One of the most popular connectivity technologies is Wireless LAN (Wireless Fidelity - Wi-Fi) as standardized in IEEE 802.11. It extends the Ethernet standards by making Ethernet wireless and adding required security.

To users, these networks behave exactly as Ethernet but without cables.

WLAN networks

A WLAN network typically consists of an access point (AP) connected to an Ethernet backbone and multiple stations (STA) connecting the same access point. You can identify networks by their name, which the standard refers to as service set identifier (SSID).

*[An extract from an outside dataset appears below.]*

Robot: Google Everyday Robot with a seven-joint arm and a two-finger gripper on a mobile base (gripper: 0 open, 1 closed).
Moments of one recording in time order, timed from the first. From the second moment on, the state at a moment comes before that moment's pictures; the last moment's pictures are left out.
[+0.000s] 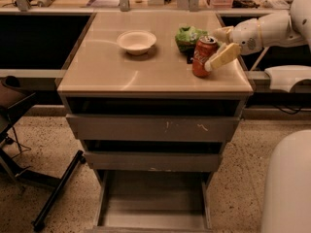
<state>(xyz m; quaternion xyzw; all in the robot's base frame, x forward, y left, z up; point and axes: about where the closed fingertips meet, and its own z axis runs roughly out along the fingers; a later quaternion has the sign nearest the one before) 0.705 -0.176 0.887 -0.51 0.68 0.31 0.42</state>
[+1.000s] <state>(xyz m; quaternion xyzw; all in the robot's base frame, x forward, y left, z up) 0.710 -0.171 0.866 -0.51 0.68 0.33 0.41</state>
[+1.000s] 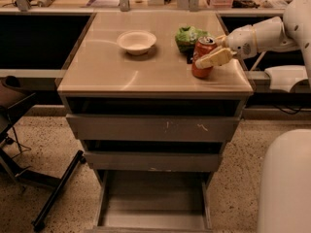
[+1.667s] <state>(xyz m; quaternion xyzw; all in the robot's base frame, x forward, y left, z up) 0.708 -0.172 0.867 -0.51 0.68 0.32 0.41</state>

Multiple access points can serve the same network, and you can identify each AP by its basic service set identifier (BSSID).

Standards

The original version of the standard IEEE 802.11 was released in 1997. Updates and extended standards later made it obsolete.

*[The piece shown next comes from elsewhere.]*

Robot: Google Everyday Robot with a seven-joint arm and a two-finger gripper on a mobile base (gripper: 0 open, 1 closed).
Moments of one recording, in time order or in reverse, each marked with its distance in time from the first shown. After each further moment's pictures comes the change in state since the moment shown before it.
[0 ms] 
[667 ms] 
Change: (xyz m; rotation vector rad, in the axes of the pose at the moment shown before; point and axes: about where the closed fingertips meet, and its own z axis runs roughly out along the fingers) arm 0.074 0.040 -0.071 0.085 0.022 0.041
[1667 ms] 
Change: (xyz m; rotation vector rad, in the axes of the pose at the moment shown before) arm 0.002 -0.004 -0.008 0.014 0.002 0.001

Standard Year Speeds (Mb/s) Frequency range
802.11a 1999 6, 9, 12, 18, 24, 36, 48, 54 5.16 - 5.35 Ghz
802.11b 1999 1, 2, 5.5, 11 2.401 - 2.495 Ghz
802.11g 2003 1, 2, 5.5, 6, 9, 11, 12, 18, 24, 36, 48, 54 2.401 - 2.495 Ghz
802.11n 2009 6.5 - 600 Both 2.4 Ghz and 5 Ghz
802.11ac 2013 6.5 - 1000 5 Ghz

Today, new access points and computers support all a/b/g/n/ac standards, and most embedded devices offer only a/b/g/n capability. The device and the access point negotiate speed and standard automatically without requiring a user configuration.git check.

Wi-Fi in Mbed OS

Wi-Fi driver

In Mbed OS, wireless LAN devices are either external devices or integrated modules. The driver and hardware handle all the complexity of IEEE 802.11 family standards and integrate into Mbed OS by offering an emulated Ethernet interface or network stack API.

As with Ethernet, Wi-Fi networks are only used for carrying IP traffic in Mbed OS.